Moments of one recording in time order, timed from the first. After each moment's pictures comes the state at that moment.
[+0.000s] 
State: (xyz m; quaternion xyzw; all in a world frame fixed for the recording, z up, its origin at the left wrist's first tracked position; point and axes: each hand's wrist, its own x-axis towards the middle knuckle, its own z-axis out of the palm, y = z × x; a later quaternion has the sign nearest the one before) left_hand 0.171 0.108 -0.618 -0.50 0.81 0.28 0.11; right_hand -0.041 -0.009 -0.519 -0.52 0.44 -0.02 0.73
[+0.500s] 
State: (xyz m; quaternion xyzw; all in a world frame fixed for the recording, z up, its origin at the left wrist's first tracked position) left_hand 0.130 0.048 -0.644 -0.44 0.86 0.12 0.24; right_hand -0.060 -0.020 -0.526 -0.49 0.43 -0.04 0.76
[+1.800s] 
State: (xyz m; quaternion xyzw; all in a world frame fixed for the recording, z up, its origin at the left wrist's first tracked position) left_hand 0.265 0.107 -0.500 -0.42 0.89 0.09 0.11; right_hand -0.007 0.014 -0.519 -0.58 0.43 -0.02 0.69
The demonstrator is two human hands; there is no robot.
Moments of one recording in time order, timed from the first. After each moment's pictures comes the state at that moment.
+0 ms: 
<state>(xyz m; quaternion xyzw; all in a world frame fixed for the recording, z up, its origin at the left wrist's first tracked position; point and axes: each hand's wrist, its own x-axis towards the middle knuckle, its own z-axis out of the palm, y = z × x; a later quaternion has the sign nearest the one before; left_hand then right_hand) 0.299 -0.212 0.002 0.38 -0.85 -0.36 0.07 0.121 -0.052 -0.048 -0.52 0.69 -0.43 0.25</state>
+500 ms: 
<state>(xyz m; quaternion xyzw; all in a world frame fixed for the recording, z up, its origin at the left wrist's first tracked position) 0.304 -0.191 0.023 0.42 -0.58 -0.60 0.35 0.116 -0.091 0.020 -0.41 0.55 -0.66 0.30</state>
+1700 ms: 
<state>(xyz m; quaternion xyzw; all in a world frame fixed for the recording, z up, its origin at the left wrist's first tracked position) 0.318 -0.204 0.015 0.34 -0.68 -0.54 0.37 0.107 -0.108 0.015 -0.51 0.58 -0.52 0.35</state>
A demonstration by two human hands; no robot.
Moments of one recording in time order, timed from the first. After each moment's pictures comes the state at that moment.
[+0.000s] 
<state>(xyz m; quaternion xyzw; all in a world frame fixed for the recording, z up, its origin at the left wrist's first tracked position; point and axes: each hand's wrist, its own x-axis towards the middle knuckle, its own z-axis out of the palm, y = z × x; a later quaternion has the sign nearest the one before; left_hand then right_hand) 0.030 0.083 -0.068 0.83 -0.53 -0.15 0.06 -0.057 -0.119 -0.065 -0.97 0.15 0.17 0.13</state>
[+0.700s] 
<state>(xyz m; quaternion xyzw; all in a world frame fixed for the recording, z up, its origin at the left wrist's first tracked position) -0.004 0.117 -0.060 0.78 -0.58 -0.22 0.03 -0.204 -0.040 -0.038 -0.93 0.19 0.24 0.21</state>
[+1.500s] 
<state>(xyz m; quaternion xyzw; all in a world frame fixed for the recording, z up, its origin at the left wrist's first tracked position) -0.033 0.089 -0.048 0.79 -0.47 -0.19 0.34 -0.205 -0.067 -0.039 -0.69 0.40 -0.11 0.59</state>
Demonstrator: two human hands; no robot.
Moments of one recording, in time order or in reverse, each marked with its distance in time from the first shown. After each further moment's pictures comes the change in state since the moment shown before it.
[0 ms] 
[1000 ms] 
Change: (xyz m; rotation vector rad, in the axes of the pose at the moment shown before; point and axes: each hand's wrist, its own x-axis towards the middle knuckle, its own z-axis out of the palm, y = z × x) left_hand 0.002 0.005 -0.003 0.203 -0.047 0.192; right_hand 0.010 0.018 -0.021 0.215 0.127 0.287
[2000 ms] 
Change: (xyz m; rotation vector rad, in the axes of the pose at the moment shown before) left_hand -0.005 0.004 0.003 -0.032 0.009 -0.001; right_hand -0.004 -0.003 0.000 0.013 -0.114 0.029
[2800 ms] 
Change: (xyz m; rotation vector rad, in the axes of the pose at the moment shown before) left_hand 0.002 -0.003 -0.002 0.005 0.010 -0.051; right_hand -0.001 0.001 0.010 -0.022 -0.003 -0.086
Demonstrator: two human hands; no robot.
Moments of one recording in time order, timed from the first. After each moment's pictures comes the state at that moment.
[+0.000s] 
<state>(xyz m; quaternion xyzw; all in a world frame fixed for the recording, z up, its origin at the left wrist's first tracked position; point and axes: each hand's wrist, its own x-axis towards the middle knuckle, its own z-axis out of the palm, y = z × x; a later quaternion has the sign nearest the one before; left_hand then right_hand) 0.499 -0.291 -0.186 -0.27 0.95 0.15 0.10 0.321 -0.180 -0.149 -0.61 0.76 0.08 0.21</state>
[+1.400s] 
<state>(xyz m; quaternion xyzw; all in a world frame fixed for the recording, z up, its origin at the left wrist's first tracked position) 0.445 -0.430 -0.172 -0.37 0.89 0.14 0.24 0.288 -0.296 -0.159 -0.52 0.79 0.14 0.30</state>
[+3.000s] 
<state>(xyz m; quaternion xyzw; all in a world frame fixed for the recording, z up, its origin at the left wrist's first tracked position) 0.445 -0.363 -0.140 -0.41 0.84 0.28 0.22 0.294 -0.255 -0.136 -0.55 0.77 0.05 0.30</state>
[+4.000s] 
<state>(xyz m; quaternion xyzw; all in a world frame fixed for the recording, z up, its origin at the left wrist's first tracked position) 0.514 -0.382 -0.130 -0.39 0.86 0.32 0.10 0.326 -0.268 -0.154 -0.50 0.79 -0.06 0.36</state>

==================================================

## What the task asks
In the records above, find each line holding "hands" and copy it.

## Solution
The demonstrator is two human hands; there is no robot.
A demonstration by two human hands; no robot.
Demonstrator: two human hands; no robot.
Demonstrator: two human hands; no robot.

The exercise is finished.